Unnamed: 0,10,advantage,aren,art,book,brain,buddha,changing,don,equation,...,start,stop,stuff,stumbling,sweat,thinking,tidying,try,trying,worrying
0,0,0,0,0,1,0,0,0,0,0,...,0,0,0,0,0,0,0,0,0,0


In [22]:
#apply the model to classify your new text:
model.predict(t)

array([[0.74233204]], dtype=float32)

Now try writing some "great" and "terrible" reviews and see what happens to the classification outputs:

In [23]:
model.predict(createExample("This book is talk about happiness"))
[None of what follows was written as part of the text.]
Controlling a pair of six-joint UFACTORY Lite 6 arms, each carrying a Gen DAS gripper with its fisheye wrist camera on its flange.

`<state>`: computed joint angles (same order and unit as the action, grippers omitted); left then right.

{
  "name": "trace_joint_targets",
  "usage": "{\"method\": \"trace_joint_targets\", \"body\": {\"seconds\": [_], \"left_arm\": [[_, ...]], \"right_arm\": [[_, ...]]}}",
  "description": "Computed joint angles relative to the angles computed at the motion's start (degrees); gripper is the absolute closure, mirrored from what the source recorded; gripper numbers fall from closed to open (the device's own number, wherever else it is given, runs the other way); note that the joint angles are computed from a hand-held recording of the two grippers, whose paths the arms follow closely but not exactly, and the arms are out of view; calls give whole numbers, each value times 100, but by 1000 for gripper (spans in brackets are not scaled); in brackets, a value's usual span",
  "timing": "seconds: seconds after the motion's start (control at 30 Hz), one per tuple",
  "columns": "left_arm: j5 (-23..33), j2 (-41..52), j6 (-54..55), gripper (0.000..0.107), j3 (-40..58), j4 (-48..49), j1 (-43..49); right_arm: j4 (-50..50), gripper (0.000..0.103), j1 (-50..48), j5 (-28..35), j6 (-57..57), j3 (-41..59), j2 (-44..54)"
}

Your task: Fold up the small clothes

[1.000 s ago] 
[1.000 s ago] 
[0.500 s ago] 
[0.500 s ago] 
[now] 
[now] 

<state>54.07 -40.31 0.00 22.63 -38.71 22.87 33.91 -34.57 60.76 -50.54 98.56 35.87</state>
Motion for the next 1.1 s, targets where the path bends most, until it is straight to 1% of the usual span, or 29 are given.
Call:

array([[0.7402961]], dtype=float32)

## Explore on your own

Change the code above to explore:
* Does changing the number of neurons in the hidden layer change the results? What happens to accuracy when you use 1 neuron? 100 neurons? 
* Try editing the neural network so that you have 2 hidden layers of 10 neurons each. What happens to accuracy? 

Investigating the model
* Can you examine the model's performance on the test data to discover anything about what mistakes this model makes? Or anything about what types of reviews are easy to classify accurately?
* Can you come up with your own, new examples of positive or negative reviews that illustrate the mistakes the model makes?